„Tatort“ heute aus Dresden: Dieser Krimi war ein echter Thriller!

Der neue „Tatort“ aus Dresden startet als öder Krimi und endet als Thriller. Unsere TV-Kritik.
Was beginnt wie ein stinknormaler und etwas öder Krimi, endet nach 90 Minuten als hoch spannender und dramatischer Thriller. Der Dank dafür geht in erster Linie an Autorin Kristin Derfler, die dieses packende Drehbuch zum gestrigen „Tatort“ aus Dresden geschrieben hat, das dann von Andreas Herzog gekonnt in Szene gesetzt wurde. Das Team aus Kommissar Schnabel (wie immer großartig: Martin Brambach), Karin Gorniak (Karin Hanczewski) und Leonie Winkler (Cornelia Gröschel) nahm sich zugunsten der guten Geschichte zurück. Die Ereignisse um Schnabel, der am Ende der vergangenen Folge mit dem Tod rang, wurden kurz gestreift, aber nicht weiter ausgewalzt. Es gab ja auch genug anderes zu tun.
Schöne heile Familienwelt? Von wegen!
Aufzuklären war der Mord an Gärtnereibesitzerin Heike Teichmann (Tanja de Wendt), die – erschlagen mit einem Hammer – tot im Gewächshaus liegt. Schwiegersohn Patrick (Nico Rogner) macht schnell den geistig eingeschränkten Juri Novak (Alexander Schuster) als Täter aus, weil er ihn mit der Tatwaffe in der Hand vom Tatort hat wegrennen gesehen. Dass Juri es nicht gewesen sein kann, ist klar – zu einfach. Patrick Teichmann indes gerät zwar nicht wirklich ins Visier der Ermittler, als Zuschauer hat man ihn aber doch lange auf der Rechnung – nicht zuletzt weil er den Verdacht auf Juri lenkte und es selbst mit der Wahrheit (er hat eine Affäre mit der Arbeitskollegin!) nicht sonderlich ernst nimmt. Seine eigene Frau (Kristin Suckow) muss sich bei ihm vergewissern, ob er „Mutti“ wirklich nichts angetan hat. Derweil kommt auch sie, Nadine Teichmann, als Täterin infrage. Kurzum: Der ganze Familienbetrieb ist von einem friedlichen Zusammenleben der Generationen meilenweit entfernt.
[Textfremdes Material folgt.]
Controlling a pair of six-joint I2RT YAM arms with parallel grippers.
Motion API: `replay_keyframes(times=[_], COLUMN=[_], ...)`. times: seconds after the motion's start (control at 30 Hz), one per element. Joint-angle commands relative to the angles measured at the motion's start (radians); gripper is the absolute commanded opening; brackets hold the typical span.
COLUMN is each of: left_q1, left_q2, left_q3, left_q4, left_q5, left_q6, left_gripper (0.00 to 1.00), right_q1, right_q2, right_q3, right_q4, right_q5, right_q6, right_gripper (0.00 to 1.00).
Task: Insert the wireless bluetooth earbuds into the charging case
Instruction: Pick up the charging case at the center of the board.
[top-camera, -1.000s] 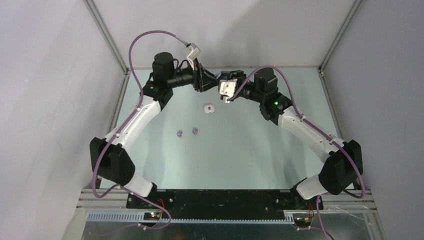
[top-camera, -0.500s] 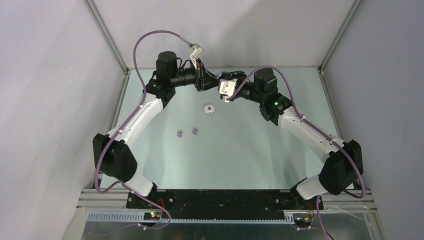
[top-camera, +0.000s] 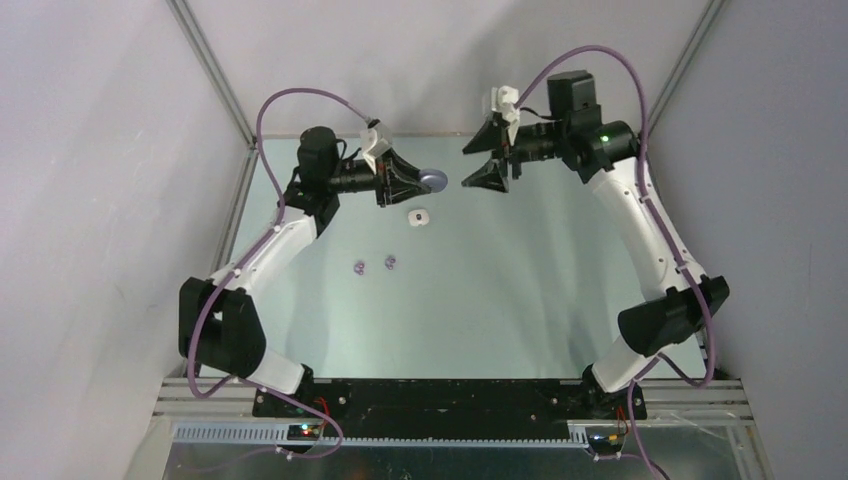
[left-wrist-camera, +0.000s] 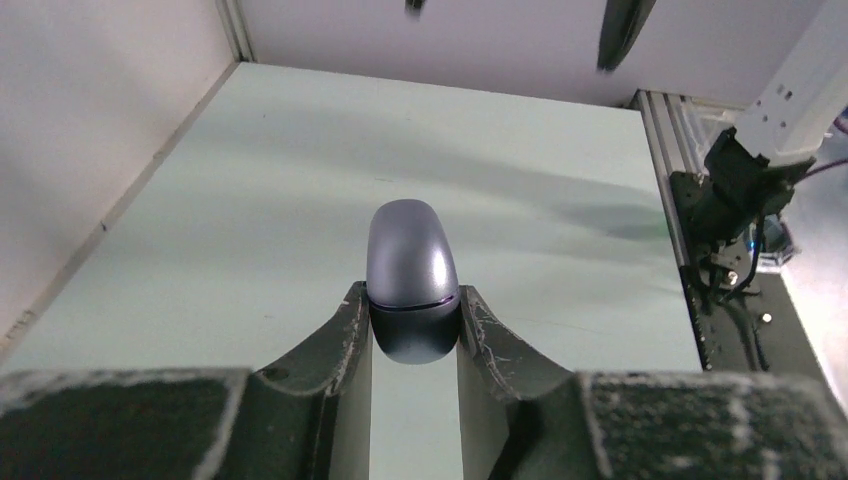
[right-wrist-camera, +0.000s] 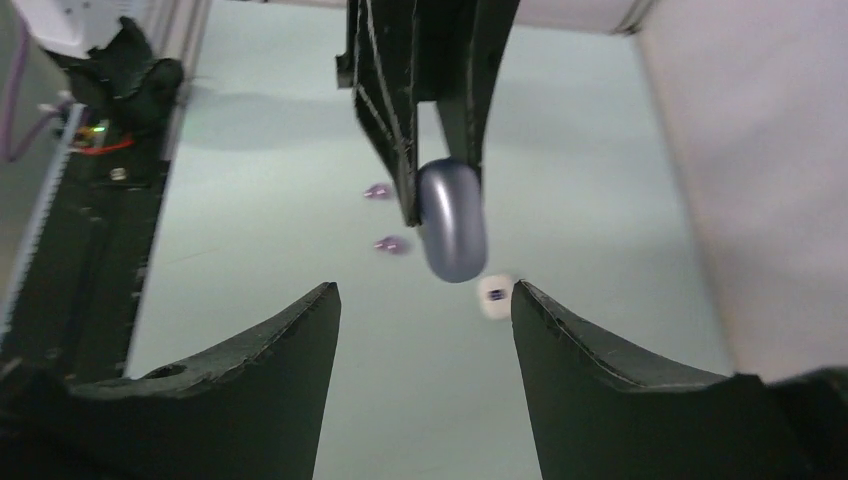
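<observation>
The charging case (left-wrist-camera: 410, 255) is a closed, lilac-grey, pill-shaped shell with a thin seam. My left gripper (left-wrist-camera: 412, 300) is shut on its lower half and holds it in the air above the back of the table (top-camera: 500, 290). From above, the case (top-camera: 432, 179) sticks out of the left gripper (top-camera: 424, 180). My right gripper (top-camera: 478, 160) hangs open a short way to the right of it, holding nothing. In the right wrist view the case (right-wrist-camera: 452, 222) is beyond the open right gripper (right-wrist-camera: 425, 290). Two purple earbuds (top-camera: 359, 267) (top-camera: 390, 263) lie on the table.
A small white item with a dark mark (top-camera: 418, 216) lies on the table below the held case, also in the right wrist view as the white item (right-wrist-camera: 494, 297). White walls and metal frame posts (top-camera: 215, 75) close in the back and sides.
The right gripper opened wider, let go of the case and drew back up and to the right. The left gripper shut on the case and kept it, shifting slightly left.
</observation>
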Motion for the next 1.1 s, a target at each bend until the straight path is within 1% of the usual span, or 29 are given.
replay_keyframes(times=[0.0, 0.1, 0.23, 0.5, 0.87, 0.93, 0.97, 1.0, 1.03, 1.07], left_q1=[-0.002, -0.001, -0.001, -0.001, -0.003, -0.003, -0.003, -0.003, -0.002, -0.003], left_q2=[-0.068, -0.072, -0.079, -0.083, -0.075, -0.071, -0.069, -0.068, -0.067, -0.067], left_q3=[-0.053, -0.067, -0.070, -0.069, -0.065, -0.062, -0.060, -0.059, -0.059, -0.058], left_q4=[0.255, 0.266, 0.260, 0.257, 0.254, 0.256, 0.257, 0.256, 0.256, 0.255], left_q5=[0.082, 0.094, 0.100, 0.098, 0.102, 0.100, 0.099, 0.096, 0.093, 0.085], left_q6=[0.022, 0.015, 0.024, 0.027, 0.009, 0.005, 0.003, 0.001, -0.001, -0.003], left_gripper=[0.00, 0.00, 0.00, 0.00, 0.00, 0.00, 0.00, 0.00, 0.00, 0.00], right_q1=[0.047, 0.079, 0.116, 0.128, 0.127, 0.126, 0.125, 0.123, 0.123, 0.122], right_q2=[0.052, 0.088, 0.124, 0.138, 0.147, 0.157, 0.161, 0.163, 0.163, 0.163], right_q3=[-0.029, -0.009, 0.025, 0.030, -0.007, -0.004, 0.003, 0.006, 0.010, 0.016], right_q4=[-0.139, -0.103, -0.092, -0.016, 0.093, 0.089, 0.086, 0.081, 0.077, 0.063], right_q5=[-0.039, -0.022, 0.007, 0.044, 0.087, 0.073, 0.061, 0.054, 0.044, 0.039], right_q6=[0.017, 0.044, 0.055, 0.115, 0.148, 0.149, 0.151, 0.153, 0.150, 0.145], right_gripper=[0.68, 0.67, 0.64, 0.59, 0.61, 0.56, 0.49, 0.46, 0.39, 0.36])
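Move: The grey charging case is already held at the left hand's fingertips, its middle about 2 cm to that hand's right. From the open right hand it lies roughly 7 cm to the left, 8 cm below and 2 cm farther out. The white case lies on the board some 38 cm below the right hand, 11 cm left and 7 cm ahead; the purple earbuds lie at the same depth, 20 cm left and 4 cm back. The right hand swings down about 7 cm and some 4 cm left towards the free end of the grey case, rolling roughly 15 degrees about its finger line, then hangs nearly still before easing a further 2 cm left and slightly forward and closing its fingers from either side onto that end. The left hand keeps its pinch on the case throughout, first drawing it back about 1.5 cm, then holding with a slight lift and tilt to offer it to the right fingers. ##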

Dieser „Tatort“ begeistert mit furiosem Finale
Dass der Krimi dann eine komplett andere Richtung einschlägt, ist so überraschend wie nötig und gut. Auf einmal geht es um Menschenraub nach der Geburt, um verletzte Gefühle, um Liebe und das traurige Gefühl, eben nicht geliebt zu werden – nicht einmal von der eigenen Mutter. Und schließlich erzählt „Totes Herz“, so der treffende Titel der Folge, von dem Rachefeldzug einer verstoßenen, verzweifelten und tief frustrierten Frau (ebenfalls Kristin Suckow), der in einem Finale an Bord eines Bootes gipfelt, das leicht hätte ins Lächerliche abrutschen können, die Kurve aber rechtzeitig bekommen hat.